Santri Jangan Mau Kalah dengan Mbah Google
Keberadaan Pondok Pesantren di Indonesia sekarang ini
sudah sangat banyak, perannya dalam berbangsa dan bernegara juga sangat
diperhitungkan. Dari sekian banyak pesantren yang tersebar di Indonesia
tentunya banyak menghasilkan alumni-alumni yang tidak sedikit pula. Ketika
mereka sudah tiba di tengah-tengah masyarakat, tentunya juga di harapkan peran
dan kepeduliannya terhadap urusan-urusan agama di daerahnya masing-masing,
syukur-syukur tidak hanya dalam masalah agama.
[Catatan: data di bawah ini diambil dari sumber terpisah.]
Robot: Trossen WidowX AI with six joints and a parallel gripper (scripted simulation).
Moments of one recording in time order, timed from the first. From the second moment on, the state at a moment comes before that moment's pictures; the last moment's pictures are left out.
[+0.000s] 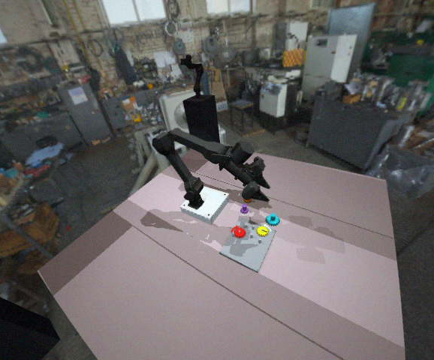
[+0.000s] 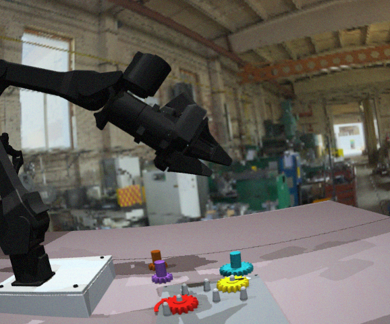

Peran keagamaan santri harusnya maksimal, karena era
ini santri menghadapi gelombang pergeseran nilai di tengah-tengah masyarakat
akibat perkembangan teknologi. Santri harus hadir dan mampu memberikan
pencerahan komprehensif kepada masyarakat tentang keagamaan.
Santri harus bisa menjaga masyarakat jangan sampai mereka teracuni oleh
perkembangan teknologi dengan menanyakan masalah diniyah (keagamaan) melalui
internet (baca; mbah google wa akhowatihi). Jangan sampai masyarakat lebih
percaya kepada mbah google wa akhowatihi dari pada santri yang
sanad keilmuannya jelas.
Sebenarnya tidak masalah sih mencari-cari pengalaman
atau informasi keagamaan lewat dunia maya baik lewat search Google atau yang
lainnya seperti lewat media-media sosial, hanyasaja perlu dikaji lagi tentang
kebenaran suber-sumbernya.
Begitupun dalam menghadapi berita palsu (hoax)
yang sering muncul di internet, khususnya di media sosial, Santri harus bisa
berperan memberikan penjelasan untuk meluruskan pemahaman masyarakat dengan
memberikan konten-konten penangkal yang sehat. Jangan malah ikut terombang
ambing, itu santri kalah dan keinjik-injik namanya.
Untuk itu santri harus terus tekun belajar dan menambah wawasan keagamaaan
(meskipun sudah tidak di pesantren lagi) dari sumber-sumber yang valid, dari
al-Qur’an, kitab-kitab Hadits dan kitab-kitab hasil ijtihad para ulama yang
kredible dan diakui keilmuannya, juga diketahui dari mana dia belajar, karena
agama harus di ambil dari orang-orang yang jelas keilmuannya. ”Sesungguhnya
ilmu ini adalah agama, maka lihatlah dari siapakah kalian mengambil agama
kalian”. [Muhammad ibn Sirin Diriwayatkan oleh Muslim].